Body material: Welded aluminum
Total body weight: 20 pounds.
Total body length with tires: 63-inches.
Total body height: 38-inches
Distance between the top of the floorboard and the ground: 2-3/4" T 1-3/4 ground
Floorboard: 5” x 13.5” foot clearance
Handlebars: Standard bicycle adjustable from 38”-40”
Recommended Rider Age: Adult
Maximum rider weight: * 250 lb recommended
Handbrake: Standard bike lever-type controls the front brake.
Rear brake: Stomp (compression) type.
Wheels: Aluminum rims.
Wheel Attachment: Standard bicycle nut and bolt (no wheel dropouts)
Bearings: Standard bicycle open sided
Tires: 85 psi racing tires
Inner tubes: Yes
Colors: Silver (only)
Wire bike basket: Standard
Lights: Optional head and taillight
* Recommended weight capacity is based on actual use by the Amish. Always use good judgment when riding as regular riding rough terrain can cause more impact pressure.
Cleaning: Use a damp cloth to clean your kick scooter and avoid aggressive scrubbing or soaking. Avoid riding through salt, as it can dull surfaces. Touch up painted surfaces with a matching color available from your kick scooter dealer.
Brakes and Hand Lever: A caliper brake and related hand lever related to the front tire is standard equipment. Information on brake maintenance can be found in articles and videos on the web.

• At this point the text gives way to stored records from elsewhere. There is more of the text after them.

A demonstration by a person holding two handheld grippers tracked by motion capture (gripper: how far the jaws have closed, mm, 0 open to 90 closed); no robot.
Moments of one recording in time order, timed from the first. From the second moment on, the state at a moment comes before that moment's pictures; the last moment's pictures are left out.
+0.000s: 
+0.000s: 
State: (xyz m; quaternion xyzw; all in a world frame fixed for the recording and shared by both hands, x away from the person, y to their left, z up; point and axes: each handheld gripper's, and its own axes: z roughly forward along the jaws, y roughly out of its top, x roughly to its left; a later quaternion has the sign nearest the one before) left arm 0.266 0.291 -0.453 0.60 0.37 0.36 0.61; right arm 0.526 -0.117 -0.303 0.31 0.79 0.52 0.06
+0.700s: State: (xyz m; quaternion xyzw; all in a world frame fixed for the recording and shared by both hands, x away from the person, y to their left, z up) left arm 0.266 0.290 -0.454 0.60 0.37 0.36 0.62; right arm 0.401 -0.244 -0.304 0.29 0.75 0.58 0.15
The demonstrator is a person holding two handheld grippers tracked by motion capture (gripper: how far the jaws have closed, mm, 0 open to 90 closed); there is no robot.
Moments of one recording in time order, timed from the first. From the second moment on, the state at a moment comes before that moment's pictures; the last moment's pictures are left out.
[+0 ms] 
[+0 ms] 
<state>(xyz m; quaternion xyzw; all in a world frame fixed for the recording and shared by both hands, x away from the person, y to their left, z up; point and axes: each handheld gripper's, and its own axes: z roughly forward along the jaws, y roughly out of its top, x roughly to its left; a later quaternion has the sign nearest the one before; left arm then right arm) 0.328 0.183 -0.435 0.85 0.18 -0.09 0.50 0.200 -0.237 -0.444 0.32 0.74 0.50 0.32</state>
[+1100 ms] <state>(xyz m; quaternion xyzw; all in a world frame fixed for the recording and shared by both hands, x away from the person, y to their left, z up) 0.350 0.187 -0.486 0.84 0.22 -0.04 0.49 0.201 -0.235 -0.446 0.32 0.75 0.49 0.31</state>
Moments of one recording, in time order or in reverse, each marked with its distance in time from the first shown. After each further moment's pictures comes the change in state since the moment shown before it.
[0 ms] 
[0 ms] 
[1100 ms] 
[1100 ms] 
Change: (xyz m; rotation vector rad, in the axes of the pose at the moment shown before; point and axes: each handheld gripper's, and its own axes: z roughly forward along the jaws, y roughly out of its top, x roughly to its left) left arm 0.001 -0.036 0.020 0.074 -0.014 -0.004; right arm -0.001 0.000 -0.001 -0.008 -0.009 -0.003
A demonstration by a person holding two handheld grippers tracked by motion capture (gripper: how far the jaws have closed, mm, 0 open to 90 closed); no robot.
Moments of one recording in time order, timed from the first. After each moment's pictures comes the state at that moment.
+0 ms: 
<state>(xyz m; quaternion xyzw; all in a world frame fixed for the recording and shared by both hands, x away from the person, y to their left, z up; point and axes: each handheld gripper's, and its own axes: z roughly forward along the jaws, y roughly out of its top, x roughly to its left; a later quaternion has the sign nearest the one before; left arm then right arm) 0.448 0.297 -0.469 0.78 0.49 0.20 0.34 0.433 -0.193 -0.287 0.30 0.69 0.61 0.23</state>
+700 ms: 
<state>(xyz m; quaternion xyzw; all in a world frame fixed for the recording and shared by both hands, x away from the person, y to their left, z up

Information related to the following link www.wikihow.com/Fix-Brakes-on-a-Bike covers this subject nicely.
Back "stomp" Brake: Check the stomp brake lever to make sure it comes in contact with the tire when pressed with a foot and that the tire does not show rough wear from using it.
Bearings: Open-sided bearings will require cleaning and lubrication just as a standard bike.
Tires: Make sure that tire air valves are clean before filling tires with air. Maintain air pressure to the PSI rating on the tire sidewall. Check treads and sidewalls for wear and cracking. Understand how to remove and replace your tires, and, as a convenience, always have extra inner tubes available. Many tutorials and videos related to tire maintenance are available on the web should you need more information.
Note that the use of “racing wheels and tires” on a kick scooter does not mean or imply that these scooters are built for racing. Racing wheels and tires are made to reduce the kick scooter's overall weight and traction, and thereby make cruising easier.
Seams and Welded Joints: Establish a regular schedule to examine seams and welded joints for wear and potential cracks. This is especially important for people who regularly ride on rough surfaces and/or who are near the scooter's maximum weight.
Accidents: After an accident, a thorough equipment examination is required. Check the frame to make sure it is not bent. Check that all the seams and welded joints are firm. Check brakes and the hand brake lever to make sure all are in the proper position and work.
Helmets: Although there is no law requiring that kick scooter riders wear one, we recommend that wear well-made biking helmets.